Emergence of stealth polymorphs that escape α-synuclein amyloid monitoring, take over and acutely spread in neurons

The conformational strain diversity characterizing α-synuclein (α-syn) amyloid fibrils is possibly at the origin of the different clinical presentations of synucleinopathies. Experimentally, various α-syn fibril polymorphs have been obtained from distinct fibrillization conditions by altering the medium constituents and were selected by amyloid monitoring using the probe Thioflavin T (ThT). We report here that besides classical ThT positive products, fibrillization in saline simultaneously gives rise to competing fibril polymorphs that are invisible to ThT (stealth polymorphs), and that can take over. Due to competition, spontaneous generation of such stealth polymorphs bears on the apparent fibrillization kinetics and on the final plateau values. Their emergence has thus been ignored so far or mistaken for fibrillization inhibitions/failures. Compared to their ThT-positive counterparts, and as judged from their chemical shift resonances fingerprint, these new stealth polymorphs present a yet undescribed atomic organization and show an exacerbated propensity (approx. 20-fold) towards self-replication in cortical neurons.
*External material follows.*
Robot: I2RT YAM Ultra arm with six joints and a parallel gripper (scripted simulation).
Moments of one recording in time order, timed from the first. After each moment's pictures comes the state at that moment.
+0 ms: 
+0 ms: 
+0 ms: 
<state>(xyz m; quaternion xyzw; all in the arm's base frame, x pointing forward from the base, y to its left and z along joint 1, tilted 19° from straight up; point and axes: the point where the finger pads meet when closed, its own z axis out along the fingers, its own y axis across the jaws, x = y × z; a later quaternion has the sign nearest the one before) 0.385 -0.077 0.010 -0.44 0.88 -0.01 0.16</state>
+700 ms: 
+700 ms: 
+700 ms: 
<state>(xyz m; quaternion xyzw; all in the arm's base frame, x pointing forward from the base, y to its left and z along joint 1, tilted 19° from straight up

They also trigger a long distance synucleinopathic spread along nigro-striatal projections . In order to rapidly screen fibrillization products for the presence of such stealth polymorphs, we designed a simple multiplexed assay that can be easily and rapidly operated. This assay allows us to demonstrate the sustainability of the conformational replication of these novel and particularly invasive strains. It should also be of help to avoid erroneous upstream interpretations of fibrillization rates based on sole ThT, and to expedite further structural and functional characterization of stealth amyloid assemblies.